Commonwealth Bank takes back Virgin plane
CBA has temporarily been forced into the unfamiliar role of aviation operator after taking back an aircraft leased to Virgin.
Commonwealth Bank has taken back an aircraft leased to Virgin Australia as administrators prepare to finalise the sale to Bain Capital.
An A330 stripped of its Virgin Australia livery was photographed leaving Melbourne on Tuesday, under “operator” Commonwealth Bank.
The flight came as administrator Vaughan Strawbridge of Deloitte, filed documents in the Federal Court seeking the transfer of all 8.5bn shares in Virgin to Bain.
The US private equity firm has committed $3.5bn for the sale, triggered by the decision of Virgin Australia’s board to place the airline into voluntary administration six months ago.
At the time, the airline had debts of $7.1bn.
According to Mr Strawbridge’s affidavit, the share transfer needed to take place by November 30 at the latest, or Virgin Australia would be liquidated.
Either way, there would be no return to the 19,181 shareholders including Etihad Airways, Singapore Airlines, Nanshan, HNA and the Virgin Group, he said.
Despite the November 30 deadline, Mr Strawbridge said an earlier date was preferred to complete the transaction to allow Virgin Australia to emerge from administration.
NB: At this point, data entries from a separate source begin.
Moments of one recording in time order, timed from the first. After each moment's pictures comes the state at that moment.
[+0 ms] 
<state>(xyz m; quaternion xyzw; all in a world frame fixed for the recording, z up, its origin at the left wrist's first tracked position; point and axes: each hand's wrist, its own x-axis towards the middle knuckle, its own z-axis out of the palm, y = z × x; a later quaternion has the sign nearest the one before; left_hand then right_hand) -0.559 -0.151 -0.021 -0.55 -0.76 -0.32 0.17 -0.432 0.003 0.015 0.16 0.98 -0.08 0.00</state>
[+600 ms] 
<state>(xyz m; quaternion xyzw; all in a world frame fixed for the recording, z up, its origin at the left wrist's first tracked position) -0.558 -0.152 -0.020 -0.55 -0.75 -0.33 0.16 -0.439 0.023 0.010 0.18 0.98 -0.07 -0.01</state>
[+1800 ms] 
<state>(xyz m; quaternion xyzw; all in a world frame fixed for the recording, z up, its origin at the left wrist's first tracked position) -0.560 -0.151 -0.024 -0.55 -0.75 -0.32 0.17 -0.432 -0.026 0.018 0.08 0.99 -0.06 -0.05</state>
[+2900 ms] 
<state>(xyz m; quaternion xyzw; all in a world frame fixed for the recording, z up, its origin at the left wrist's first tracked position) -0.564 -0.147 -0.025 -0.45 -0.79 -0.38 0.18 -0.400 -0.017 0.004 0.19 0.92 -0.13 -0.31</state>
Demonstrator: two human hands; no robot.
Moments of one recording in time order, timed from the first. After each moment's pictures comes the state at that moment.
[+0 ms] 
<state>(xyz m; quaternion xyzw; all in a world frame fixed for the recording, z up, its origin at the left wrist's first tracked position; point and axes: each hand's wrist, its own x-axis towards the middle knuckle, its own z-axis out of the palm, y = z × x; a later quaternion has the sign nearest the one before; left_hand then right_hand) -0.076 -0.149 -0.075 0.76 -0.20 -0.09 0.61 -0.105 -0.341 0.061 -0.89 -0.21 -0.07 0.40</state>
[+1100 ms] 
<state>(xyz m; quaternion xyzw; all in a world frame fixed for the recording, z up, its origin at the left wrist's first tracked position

The tentative legal milestone came as a former Virgin A330, left with only the trademark red rings on its engines, headed off from Melbourne Airport.
Operated by Commonwealth Bank of Australia, the flight was headed to Kuala Lumpur in Malaysia but it was not clear if that would be its final destination.
The aircraft was one of six A330s leased by the airline, of which four remain parked at airports around the country while another is in storage at Toowoomba’s Wellcamp Airport.
Under Bain, Virgin Australia is moving to an all Boeing 737 fleet, of between 30 and 60 aircraft, which could eventually include new Boeing 737 Max 8 and 10 aircraft.
Prior to administration the airline had 48 of the controversial aeroplanes on order, the first of which was due to be delivered in July 2021.
It’s understood discussions around Virgin’s order are continuing.
Once the transfer of shares to Bain is finalised, CEO Paul Scurrah will depart the airline to make way for former Jetstar boss Jayne Hrdlicka.
Employees were informed of the decision to remove Mr Scurrah in favour of Ms Hrdlicka last week, causing widespread anger among the workforce following undertakings by Bain not to change the management team.
The popular leader made a significant personal investment in the airline, in his 18-months at the helm, splashing out almost $300,000 on shares, in a show of confidence in the carrier.
The last purchase was made in early March when Virgin Australia shares were trading at 10.5 cents.
According to court documents, the airline was insolvent just two weeks later due to substantial capacity reductions due to COVID-related travel restrictions, and the inability to access further debt or equity funding.
A Federal Court hearing on the application for the transfer of shares, has been set down for November 10.